Building Deep Knowledge and Cutting-Edge Lab Skills for College-Bound Students

The 4th generation to grow up on the family ranch just South of Ada, PTC Biotechnology instructor Sharon Phillips is a native to Pontotoc County. Agriculture has always been a big part of her life and much of what she does in the lab/classroom can be related to her background and love for the land and animals she grew up tending.

Phillips graduated college with the goal of coaching and teaching science. She set off nearly 36 years ago to do just that. She found herself in Cashion and then Kellyville for nearly a decade. After returning to Pontotoc County and teaching at Vanoss in the mid-nineties, she says, “I really fell in love with science when I was at Vanoss. My superintendent sent me to an NSTA conference in Atlanta Georgia. When I got back, I reached out to another local science teacher, Susie Edens, and she became a mentor to me.” Edens established the program at PTC where Phillips would find herself a few years later. 

Phillips worked hard to expand the high school science program at Vanoss. “After seeing the science opportunities at the conference in Atlanta, and attending a biotech program presented by OCCC shortly thereafter, I was hooked. I’ve always loved the hands-on aspects of teaching science, and biotech engages students so well, and it’s just a lot of fun.” She remembers talking with her Superintendent [Cheryl Melton] shortly after the conference. “I told her, there’s so much more to Science that we’re not doing. I remember she told me there’s something called electrophoresis she wanted me to look into and that’s when I reached out to Susie for the first time.” The direction from Ms. Melton made a difference on both the personal and professional level.  

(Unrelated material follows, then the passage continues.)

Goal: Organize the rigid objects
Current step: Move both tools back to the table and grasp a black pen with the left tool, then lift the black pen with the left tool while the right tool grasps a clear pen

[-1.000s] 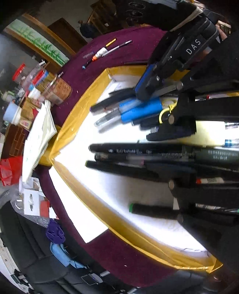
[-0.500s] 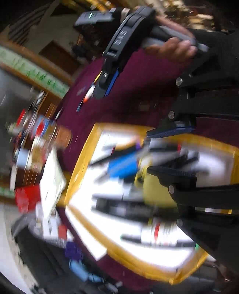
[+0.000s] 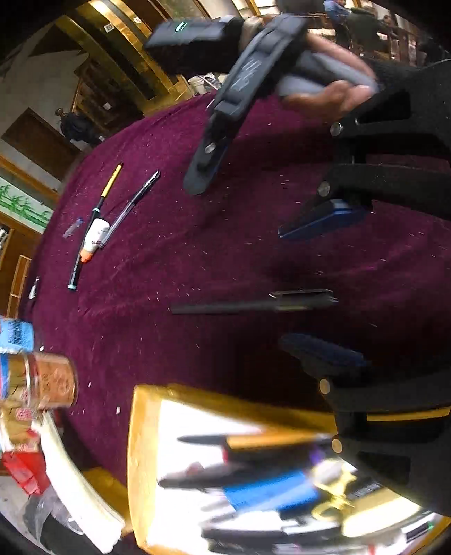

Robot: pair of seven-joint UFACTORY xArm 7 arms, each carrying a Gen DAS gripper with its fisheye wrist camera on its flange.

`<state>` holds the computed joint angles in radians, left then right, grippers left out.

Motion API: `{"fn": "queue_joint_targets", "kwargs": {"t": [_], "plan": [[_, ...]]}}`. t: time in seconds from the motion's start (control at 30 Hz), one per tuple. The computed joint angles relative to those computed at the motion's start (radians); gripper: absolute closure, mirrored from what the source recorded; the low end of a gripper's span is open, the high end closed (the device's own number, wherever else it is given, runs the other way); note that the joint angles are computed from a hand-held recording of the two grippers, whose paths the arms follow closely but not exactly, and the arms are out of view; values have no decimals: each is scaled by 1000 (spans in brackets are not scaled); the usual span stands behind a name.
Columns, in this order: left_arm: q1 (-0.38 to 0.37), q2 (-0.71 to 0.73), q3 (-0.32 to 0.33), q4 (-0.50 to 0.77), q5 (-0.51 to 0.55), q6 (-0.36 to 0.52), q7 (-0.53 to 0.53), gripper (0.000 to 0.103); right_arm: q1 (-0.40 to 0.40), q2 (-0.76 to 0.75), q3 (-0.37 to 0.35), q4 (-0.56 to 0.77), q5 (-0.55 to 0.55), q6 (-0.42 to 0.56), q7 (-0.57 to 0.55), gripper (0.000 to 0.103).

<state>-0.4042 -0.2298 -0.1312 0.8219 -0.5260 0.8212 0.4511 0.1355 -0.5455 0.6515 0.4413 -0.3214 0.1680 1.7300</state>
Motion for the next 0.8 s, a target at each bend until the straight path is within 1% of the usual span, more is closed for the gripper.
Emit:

Sharon started working in the Biotechnology program at PTC in 2018. “I always liked science. I just enjoy it and I love the hands-on aspects of the field. Biotech is just the right fit with so much hands-on work involved.” She explains how PTC is a dream come true, “We’ve got equipment to do just about any lab at high and deep levels. We worked with EPSCOR grants to fund the program and the grant has been renewed again this year. That grant pays for most of our equipment, but PTC has been 100% behind us and picks up the bill for anything else we need to make this an amazing program.”

Mrs. Phillips finds immense satisfaction in the ‘aha’ moments her students experience every day. One of the questions posed to her students early on in the class is how to retrieve DNA from a strawberry. “Starting out, students generally don’t know and so we go through the process of breaking down the membranes and letting the DNA ‘float out’ - the students invariably say, ‘oh yeah, that makes sense!’”

The program dives much deeper as students become more and more familiar with the tools, processes, and concepts of a state-of-the-art biotechnology lab. “pGLO is one of my favorite experiments to teach. We transform bacteria with a gene that codes for a fluorescent protein (originates from a jellyfish).  As the bacteria multiplies the new bacteria will express their “glowing” gene. The students love it! The experiment teaches how to inform genes in research and applications like GMOs, drought-resistant crops, and the effects on production, growth, and yield for agriculture all over the world. We basically genetically engineer bacteria.”

It’s not the typical program most people think about when they think about CareerTech opportunities. When asked about this, Phillips says, “A lot of programs provide opportunities to get certifications and while some do prepare for higher ed, many of the other programs can lead to well-paying careers right after graduation. Our Biotech program is different. It is open to all high school students and we encourage anyone interested in science to check us out. Our primary focus with this program is to build excellent foundations and prepare our students for science-related futures in college.”

When asked how the program prepares students for college, Mrs. Phillips says, “One good example is that if they’ve been through our program, they walk into the college experience totally prepared for the college science lab. Our equipment and laboratory at PTC can hold its own when compared against many college facilities. Our students walk into the college lab on day one and they know the equipment, it’s function, how it works, and can operate it. It’s a big advantage and can simply alleviate the fear of walking into a college lab.” Additionally, she explains, “The knowledge base we build is an AP level and it goes deep. When our students take their first science courses in college, they find it much easier to be successful and continue building their foundational knowledge.”

Reflecting on the last several months of the 2020 pandemic, Phillips says, “For this year I’m just so excited we have students in the classroom.  I’m just ecstatic about it because doing hands-on labs outside the classroom is near impossible. I know Biology teachers across the nation becoming very creative trying to find ways for students to be hands-on and it is a struggle.  We have an awesome group of students this year and I’m really excited about where the program is headed in the years to come!”

When not in the classroom/lab, Sharon loves spending time on the ranch. She has one son Ricky Joe, who is at OSU and plans to graduate this Spring, and a step-son Justin, who lives in McAlester with his wife Jessie. “Sometimes it’s hard to make the choice between teaching and ranching. I basically have my second job as soon as I leave the school. I go home to my cattle and take care of the ranch.” Running a 70-head cow/calf operation, she focuses on breeding, raising, and selling. “One of my favorite times in life is calving season, when those babies start arriving it always makes my heart happy!”